Return every entry in full, with no alterations.

BEGIN EXERCISE MATERIAL

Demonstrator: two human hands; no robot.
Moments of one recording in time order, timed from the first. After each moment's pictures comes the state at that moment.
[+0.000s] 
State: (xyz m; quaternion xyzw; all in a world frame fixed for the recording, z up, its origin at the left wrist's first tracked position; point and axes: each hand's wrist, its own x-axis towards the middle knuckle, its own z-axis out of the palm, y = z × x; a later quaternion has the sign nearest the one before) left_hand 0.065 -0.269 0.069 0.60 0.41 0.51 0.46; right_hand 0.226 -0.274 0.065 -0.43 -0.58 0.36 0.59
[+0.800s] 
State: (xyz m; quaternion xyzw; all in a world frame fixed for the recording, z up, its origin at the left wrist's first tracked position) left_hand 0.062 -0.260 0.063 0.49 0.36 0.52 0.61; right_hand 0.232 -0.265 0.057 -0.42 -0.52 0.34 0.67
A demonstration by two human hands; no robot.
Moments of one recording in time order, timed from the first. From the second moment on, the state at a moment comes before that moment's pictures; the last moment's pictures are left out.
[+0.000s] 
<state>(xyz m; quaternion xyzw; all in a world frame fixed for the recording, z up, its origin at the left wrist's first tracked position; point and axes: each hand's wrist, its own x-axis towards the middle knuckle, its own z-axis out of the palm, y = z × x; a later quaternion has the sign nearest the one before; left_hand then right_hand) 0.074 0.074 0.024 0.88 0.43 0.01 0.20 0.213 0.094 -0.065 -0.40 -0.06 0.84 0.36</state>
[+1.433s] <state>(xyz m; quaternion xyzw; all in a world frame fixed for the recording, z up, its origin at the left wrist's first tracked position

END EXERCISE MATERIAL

SOLVED PROBLEM:
Demonstrator: two human hands; no robot.
Moments of one recording in time order, timed from the first. After each moment's pictures comes the state at that moment.
[+0.000s] 
State: (xyz m; quaternion xyzw; all in a world frame fixed for the recording, z up, its origin at the left wrist's first tracked position; point and axes: each hand's wrist, its own x-axis towards the middle knuckle, its own z-axis out of the palm, y = z × x; a later quaternion has the sign nearest the one before) left_hand 0.065 -0.269 0.069 0.60 0.41 0.51 0.46; right_hand 0.226 -0.274 0.065 -0.43 -0.58 0.36 0.59
[+0.800s] 
State: (xyz m; quaternion xyzw; all in a world frame fixed for the recording, z up, its origin at the left wrist's first tracked position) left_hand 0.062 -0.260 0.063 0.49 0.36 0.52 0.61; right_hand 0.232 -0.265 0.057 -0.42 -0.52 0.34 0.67
A demonstration by two human hands; no robot.
Moments of one recording in time order, timed from the first. From the second moment on, the state at a moment comes before that moment's pictures; the last moment's pictures are left out.
[+0.000s] 
<state>(xyz m; quaternion xyzw; all in a world frame fixed for the recording, z up, its origin at the left wrist's first tracked position; point and axes: each hand's wrist, its own x-axis towards the middle knuckle, its own z-axis out of the palm, y = z × x; a later quaternion has the sign nearest the one before; left_hand then right_hand) 0.074 0.074 0.024 0.88 0.43 0.01 0.20 0.213 0.094 -0.065 -0.40 -0.06 0.84 0.36</state>
[+1.433s] <state>(xyz m; quaternion xyzw; all in a world frame fixed for the recording, z up, its origin at the left wrist's first tracked position

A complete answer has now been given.